Other litigation strategies
Meanwhile, new litigation strategies by individuals and NGOs against companies are on the rise. In Poland, an environmental association bought shares in an energy company and sued the company as a shareholder from within (Client Earth v Enea). They claim that the Management Board and Supervisory Board’s decision to build a new coal power plant was a violation of fiduciary duties of care and a breach of the duty to act in the best interests of the companies and their shareholders, due to the climate-related financial risks of that power plant.
Internal lawsuits like these seem to be a new tool aimed at driving intra-corporate change. Brought by activist shareholders and employees, such claims are directed either against companies themselves or their senior management because of climate-damaging management decisions and non-disclosure of climate-related business risks.
This intra-corporate litigation pattern is also observable in climate lawsuits targeting other actors. Besides companies, investors in these companies and their projects – such as banks, insurers and pension funds – are also being sued
because of their alleged climate-damaging investment decisions, and from within by members due to nondisclosure of climate related risks.

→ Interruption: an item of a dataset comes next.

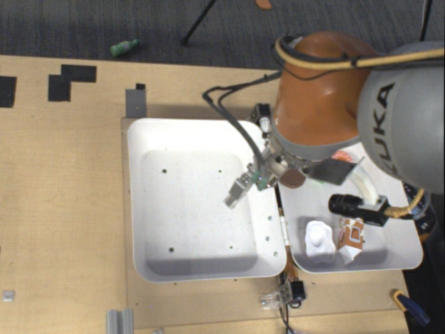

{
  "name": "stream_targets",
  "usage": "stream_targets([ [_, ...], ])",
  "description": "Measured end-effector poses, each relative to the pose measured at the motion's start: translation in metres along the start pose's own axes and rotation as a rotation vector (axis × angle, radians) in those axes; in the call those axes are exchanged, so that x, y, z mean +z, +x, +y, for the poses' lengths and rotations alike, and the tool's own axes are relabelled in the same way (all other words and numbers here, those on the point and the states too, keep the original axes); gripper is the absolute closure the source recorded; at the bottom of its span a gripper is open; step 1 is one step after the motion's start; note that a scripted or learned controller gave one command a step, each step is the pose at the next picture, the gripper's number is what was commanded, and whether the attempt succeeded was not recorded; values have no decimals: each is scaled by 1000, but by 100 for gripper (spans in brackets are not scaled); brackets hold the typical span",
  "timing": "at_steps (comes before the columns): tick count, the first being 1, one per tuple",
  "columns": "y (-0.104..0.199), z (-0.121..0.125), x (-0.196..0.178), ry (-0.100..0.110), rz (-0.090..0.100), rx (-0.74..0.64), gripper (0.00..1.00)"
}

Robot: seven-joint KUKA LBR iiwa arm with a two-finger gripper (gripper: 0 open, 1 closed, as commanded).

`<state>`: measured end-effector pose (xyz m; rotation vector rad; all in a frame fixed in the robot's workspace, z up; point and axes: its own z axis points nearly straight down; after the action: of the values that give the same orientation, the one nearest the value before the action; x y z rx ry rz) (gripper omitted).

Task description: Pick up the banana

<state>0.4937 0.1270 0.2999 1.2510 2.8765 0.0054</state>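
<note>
Banana: I am not managing to tell where it is lying, because my arm [327, 96] is covering the far part of the right bin [396, 256]. The desk [62, 207] is stretching wide and pale under everything, with dark carpet floor [139, 12] running along its far side. My arm is reaching in from the right, its orange band looming over the seam between the bins. The left bin [181, 256] is sitting just beside the right one, walls nearly touching. My tool [235, 196] is hanging over the right-hand middle of the left bin, pointing down and to the left; whether it is released or clenched I cannot tell. In the near part of the right bin, a white lump [318, 239] is lying just beside an orange-and-white packet [351, 236]. Further back, a red thing [344, 156] is peeking out from under my arm, and a small brown thing [293, 179] is showing by the bin's left wall. Out on the floor, a green object [125, 46] is lying well apart from an orange scrap [263, 3].
</note>
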Motion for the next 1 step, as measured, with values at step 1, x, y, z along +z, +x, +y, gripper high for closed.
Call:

Further, in April 2019 the Bank of England issued a policy statement requesting all UK banks and insurers to address their financial risks from climate change and to evidence how they will mitigate these financial risks. This new policy will lead to new liability risks for banks and insurers who do not comply with these new rules. It can also be expected that banks and insurers will be less inclined to finance or insure businesses who actively contribute to or are affected by climate change.
The current wave of climate litigation seems only to be the beginning.
Well-funded NGOs are hiring lawyers and finance specialists to find legal arguments to fight climate change in court.
Many upcoming lawsuits have already been announced in the media. Paris, London, the City of Victoria and the Pacific Island state of Vanuatu are currently reviewing their legal options to sue fossil fuel companies to shift the costs of climate protection. The government of the Philippines is investigating the impact of climate change on the human rights of the Philippine population and the role fossil fuel companies play in this.
All things considered, the spectrum of lawsuits brought as part of climate litigation will see more actors and industries fall within its scope. Wide-ranging developments are anticipated in climate change litigation.
In this changing climate, every company ought to consider where it stands and should look for strategies either to change or to adopt appropriate risk strategies.